When called upon to solve a math problem on the board at eight, Mia figures out not every one sees colors and shapes in letters and numbers.

"This isn't art class," Mrs.Lowe said, wagging her long, skinny finger at me as if I didn't know that. "Just use the white chalk."

"But isn't it better to use the right colors?" I asked, confident that the other kids would agree.

"What do you mean, the right colors?" she asked, sounding genuinely confused and more than a little annoyed.

...

"The colors. The colors of the numbers, you know, like the two is pink, well of course it's not this shade of pink, more like cotton-candy pink, and the four is baby-blanket blue and I... I just figured it would be easier to do the math problem with the numbers in the correct colors. Right?"
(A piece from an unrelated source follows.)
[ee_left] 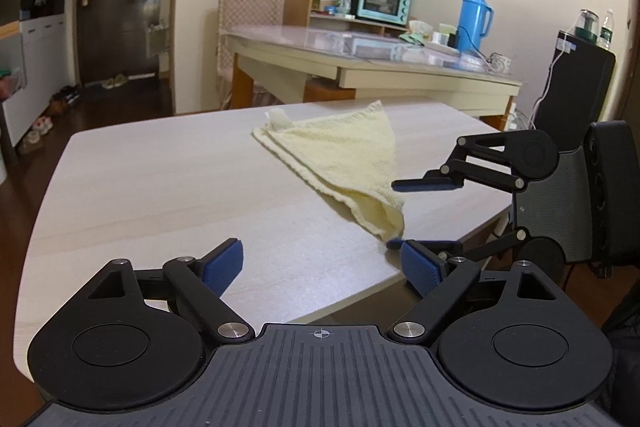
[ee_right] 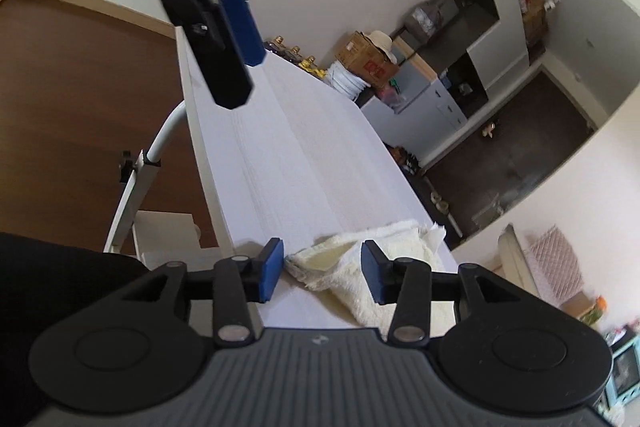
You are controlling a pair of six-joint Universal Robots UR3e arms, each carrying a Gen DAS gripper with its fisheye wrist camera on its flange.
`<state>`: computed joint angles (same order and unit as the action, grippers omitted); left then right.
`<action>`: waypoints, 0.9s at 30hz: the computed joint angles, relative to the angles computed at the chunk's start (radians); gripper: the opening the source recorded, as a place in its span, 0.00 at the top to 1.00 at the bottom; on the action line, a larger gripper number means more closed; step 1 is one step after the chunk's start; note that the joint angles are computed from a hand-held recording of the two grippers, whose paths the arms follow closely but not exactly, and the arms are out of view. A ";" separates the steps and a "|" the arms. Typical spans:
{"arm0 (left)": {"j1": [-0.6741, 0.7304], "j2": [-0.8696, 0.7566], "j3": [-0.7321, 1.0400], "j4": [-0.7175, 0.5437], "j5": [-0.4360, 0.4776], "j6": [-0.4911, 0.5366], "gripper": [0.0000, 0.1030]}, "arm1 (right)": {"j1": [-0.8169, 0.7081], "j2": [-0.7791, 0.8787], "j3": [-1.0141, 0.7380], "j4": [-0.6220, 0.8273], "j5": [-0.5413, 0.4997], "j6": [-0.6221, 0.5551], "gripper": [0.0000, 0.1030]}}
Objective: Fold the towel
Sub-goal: 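Open the right gripper and withdraw it from the triangle-folded towel, then grasp the tip of the yellow towel triangle with the right gripper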
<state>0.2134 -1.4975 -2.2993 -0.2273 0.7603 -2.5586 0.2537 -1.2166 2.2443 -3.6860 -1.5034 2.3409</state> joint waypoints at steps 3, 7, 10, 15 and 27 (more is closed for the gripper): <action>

Of course, her classmates call her a Freak. She learns to lie about it when her parents are called in to talk to the Principal. She even hides it from her best friend, and most of all from her family - her older sister and younger brother.

While the plot is a big tangle of threads, none of which go anywhere significant, the rich description of how Mia feels and sees the world full of color is beautifully described throughout the book. She does manage to find out what her condition is after some initial struggles. She manages to connect with an online community of fellow synesthetes. She even extends a hand to a little kid who seems to be a synesthete but is not acknowledged as such by his parents.

Sibling interactions are quite real, the family is fairly odd, living in a fairly unconventional house; Mia misses her grandpa who passed away as the book starts. Which is when she finds this scrawny orange kitten who has this extended orange aura. She names the kitten Mango and cares for him as best as she can. But, the kitten dies due to illness and Mia is devastated, of course -- not for long as she discovers Mango's offspring having the same aura.

A whole bunch of different things happen which don't all come together cohesively, but, in the end we come out of the book knowing a lot more about synesthesia in a positive way, and feel like we know what Mia is going through even though our world is not as lit with color as hers.